Rollback may mean disabling an agent, disabling a tool, reverting a prompt, changing routing, or falling back to a deterministic workflow.
Artifact
A durable output used for review or reproduction, such as a trace, eval report, production report, rendered book, fixture repository, or test result.
Artifacts are the book’s evidence substrate. A claim that cannot point to an artifact or citation should be narrowed.
Fixture
A small controlled input used to exercise a known behavior or failure mode.
The best fixtures are small enough to inspect manually and specific enough to produce an unambiguous pass/fail outcome.
Dynamic Segment
A prompt or context segment that changes across runs, such as user request, retrieval output, memory, timestamp, UUID, or tool observation.

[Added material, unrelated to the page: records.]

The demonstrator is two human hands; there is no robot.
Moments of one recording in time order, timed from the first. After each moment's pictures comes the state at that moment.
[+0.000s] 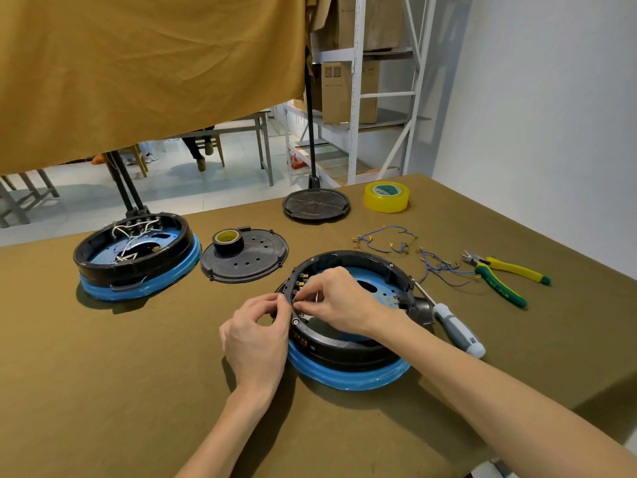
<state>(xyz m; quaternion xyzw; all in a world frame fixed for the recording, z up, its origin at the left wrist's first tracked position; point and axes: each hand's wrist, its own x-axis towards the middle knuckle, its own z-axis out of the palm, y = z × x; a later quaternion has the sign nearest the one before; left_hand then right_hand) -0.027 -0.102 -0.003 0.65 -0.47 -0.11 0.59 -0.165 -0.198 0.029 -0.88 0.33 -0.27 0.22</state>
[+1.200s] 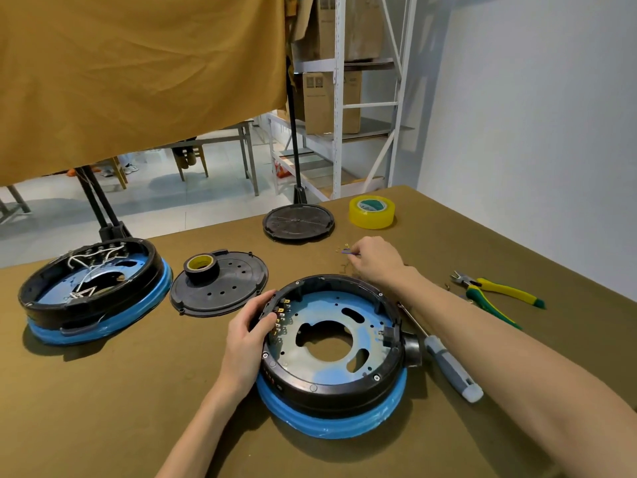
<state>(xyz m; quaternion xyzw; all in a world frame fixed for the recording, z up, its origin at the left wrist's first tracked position) -0.003 -0.188 -0.016 0.55 -0.51 -0.35 0.56 -0.240 -0.363 0.034 -0.79 0.59 -0.16 0.05</state>
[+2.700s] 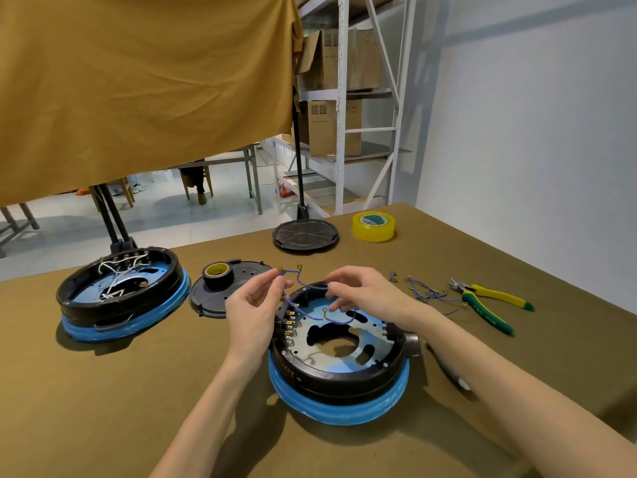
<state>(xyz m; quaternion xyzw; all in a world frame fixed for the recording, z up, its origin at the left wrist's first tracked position) -0.012 -0.170 0.038 0.46 -0.46 -0.31 0.69 -0.217 -0.224 0.075 -0.72 0.44 -0.31 0.45</state>
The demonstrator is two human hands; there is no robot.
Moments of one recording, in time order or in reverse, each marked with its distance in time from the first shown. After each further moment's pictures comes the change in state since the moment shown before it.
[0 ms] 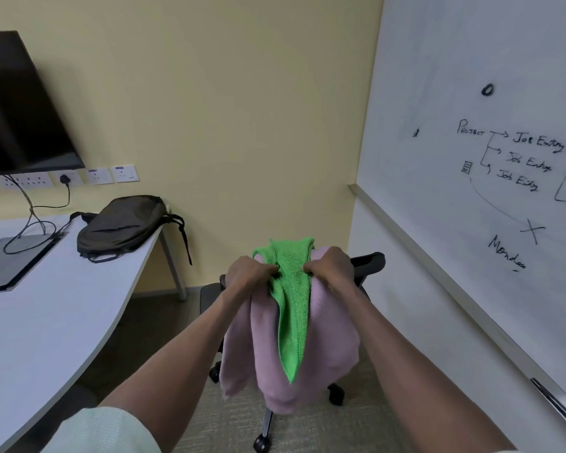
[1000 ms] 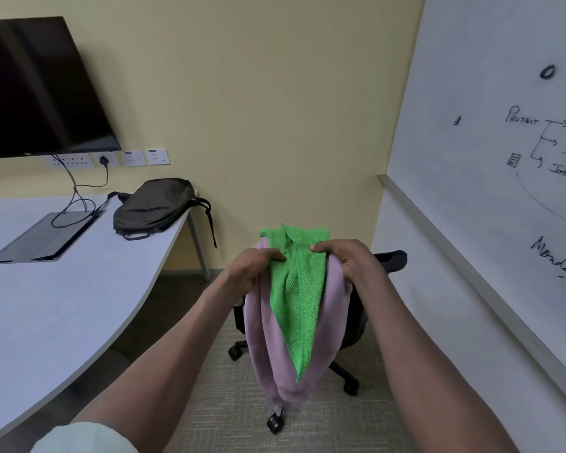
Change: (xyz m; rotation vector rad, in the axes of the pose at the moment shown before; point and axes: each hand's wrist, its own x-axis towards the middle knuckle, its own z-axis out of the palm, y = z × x) left_hand -0.017 -0.018 -0.026 -0.632 -0.222 -0.194; right_hand 0.070 0.017 0.043 0.813 -0.290 0.276
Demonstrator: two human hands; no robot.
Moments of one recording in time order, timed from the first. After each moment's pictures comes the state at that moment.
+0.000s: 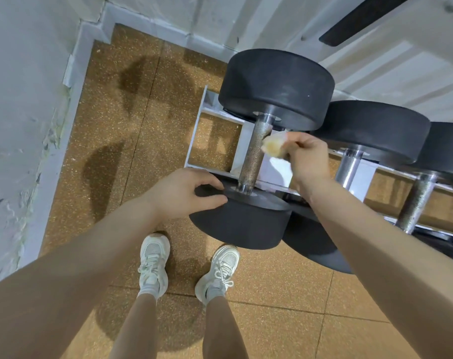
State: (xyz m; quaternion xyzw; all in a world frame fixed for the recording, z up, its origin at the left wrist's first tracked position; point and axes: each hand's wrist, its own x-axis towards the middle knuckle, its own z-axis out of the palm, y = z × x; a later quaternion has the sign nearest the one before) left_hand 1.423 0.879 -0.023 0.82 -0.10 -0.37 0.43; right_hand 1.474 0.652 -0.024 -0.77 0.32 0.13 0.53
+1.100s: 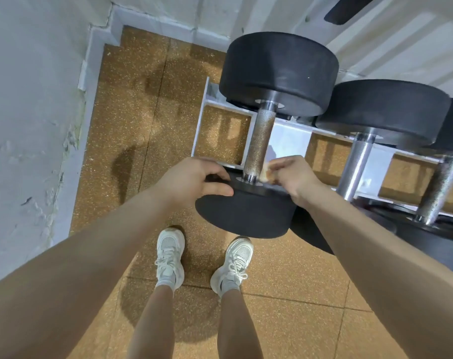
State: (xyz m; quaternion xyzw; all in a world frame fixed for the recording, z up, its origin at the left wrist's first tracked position) left_hand 1.428 0.867 -0.024 0.82 -0.10 -0.39 0.40; right_hand 1.438 0.653 -0.037 -0.77 0.30 0.33 0.46
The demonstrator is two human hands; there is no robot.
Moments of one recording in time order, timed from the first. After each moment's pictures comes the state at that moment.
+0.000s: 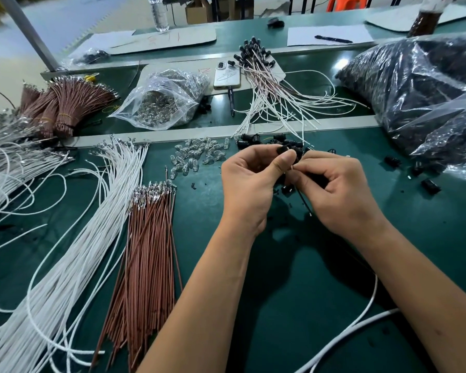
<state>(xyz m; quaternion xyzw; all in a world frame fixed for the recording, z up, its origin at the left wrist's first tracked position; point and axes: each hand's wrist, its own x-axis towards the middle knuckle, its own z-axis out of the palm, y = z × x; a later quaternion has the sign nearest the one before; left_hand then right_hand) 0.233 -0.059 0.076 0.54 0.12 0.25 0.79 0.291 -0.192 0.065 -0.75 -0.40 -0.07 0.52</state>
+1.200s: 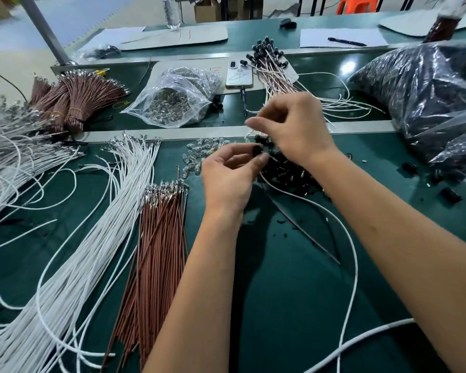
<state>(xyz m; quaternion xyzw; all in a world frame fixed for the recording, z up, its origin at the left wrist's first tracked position) 0.231 -0.006 0.073 0.60 0.23 0.28 0.71 0.354 -0.088 0.104 -0.81 -0.35 -0.08 0.47</state>
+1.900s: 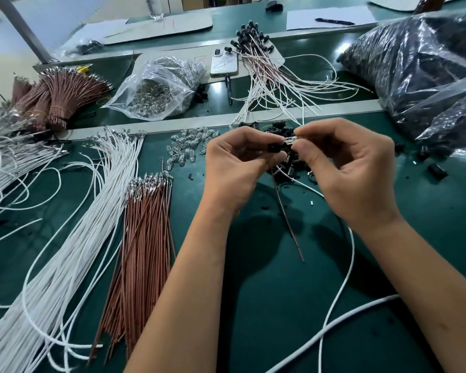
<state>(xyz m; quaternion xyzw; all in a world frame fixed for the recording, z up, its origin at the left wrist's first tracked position) 0.230 -0.028 0.073 0.66 0.03 0.24 0.71 0.284 -0.189 0.071 -0.71 -0.34 -0.17 0.59</state>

Dynamic segments are necessary, but they should not appear before stable instructions when prefix stability is a goal.
Stable Prefix
The leading portion of a prompt that is expected to remain byte-stable across requests when prompt caching is desired.

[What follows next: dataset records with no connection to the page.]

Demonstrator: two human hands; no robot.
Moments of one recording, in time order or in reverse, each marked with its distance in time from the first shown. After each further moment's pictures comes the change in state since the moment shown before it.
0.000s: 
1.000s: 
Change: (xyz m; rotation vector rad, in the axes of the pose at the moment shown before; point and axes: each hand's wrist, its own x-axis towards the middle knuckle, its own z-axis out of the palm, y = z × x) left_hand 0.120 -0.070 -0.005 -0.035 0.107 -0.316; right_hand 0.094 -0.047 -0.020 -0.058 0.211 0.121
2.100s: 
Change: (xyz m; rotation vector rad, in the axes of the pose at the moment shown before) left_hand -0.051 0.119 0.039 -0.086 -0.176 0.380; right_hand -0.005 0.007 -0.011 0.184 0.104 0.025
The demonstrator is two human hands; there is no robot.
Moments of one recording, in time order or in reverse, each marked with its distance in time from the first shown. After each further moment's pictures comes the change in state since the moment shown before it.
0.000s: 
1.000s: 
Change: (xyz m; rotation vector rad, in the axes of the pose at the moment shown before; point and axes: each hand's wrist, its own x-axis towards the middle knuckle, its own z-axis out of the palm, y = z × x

Stable prefixes are an optimization surface, not a correctness contract. A system should still behave correctly when no cache is present.
Evidence Boundary
The line between data the system observed and claims the system makes. A final answer should be traceable back across this boundary to concrete files, tool calls, or measurements.
Hallucinated File
A file named or claimed by the system that is outside the allowed or observed evidence set. In this repo, evals count hallucinated inspected files when allowed_files is configured.
Invalid Tool Call
A tool call that violates policy or attempts unsupported authority. Invalid tool calls should be recorded even when blocked successfully.
Shadow Mode
A deployment stage where the system runs alongside production behavior without taking user-visible or mutating action. Shadow mode is useful for collecting traces and eval evidence under real workload distribution.
Canary
A limited rollout to a small slice of traffic or users. Canary rollout should have explicit entry criteria, monitoring signals, and rollback triggers.
Schema Version
An explicit version marker for durable data formats. Schema versions become important when traces, eval results, or reports need to remain readable across releases.
Deployment Status
A machine-readable release recommendation such as ready, human_review_required, or blocked. The exact vocabulary can vary by organization, but it should be stable enough for automation and explicit enough for human review.
Reason Code
A structured explanation for a deployment status. Examples include failed_eval, policy_violation, large_dynamic_context, missing_trace, or missing_report. Reason codes make release decisions debuggable.
Evidence Bundle
The set of artifacts needed to review one run or release: trace, eval results, policy summary, context profile, generated report, fixture inputs, and command output. The capstone chapter treats this bundle as the reusable unit for agentprobe.
Strategy
The component that produces a diagnosis or decision behind a stable runtime contract. A deterministic rule, hosted model, local model, or human reviewer can all be strategies if they return the same schema and preserve trace/eval/report behavior.
Adapter
A boundary that normalizes an external implementation to the repo’s expected contract. An MLX adapter, trace adapter, or model adapter should translate inputs and outputs without forcing the rest of the runtime to know provider-specific details.
Evidence Gap
A missing artifact, field, source, or measurement that prevents a claim from being reviewed. Evidence gaps should narrow deployment status or appear as TODOs; they should not be hidden behind confident prose.
Rollout Stage
A named deployment boundary such as local, CI, shadow, advisory, automatic, or mutating. Each stage should have its own evidence requirements because a system can be safe for local review while still unsafe for user-visible automation.
Shadow Evaluation
Evaluation performed while the system observes real or realistic inputs without taking user-visible action. Shadow evaluation is useful for collecting traces, context profiles, and failure cases before granting broader authority.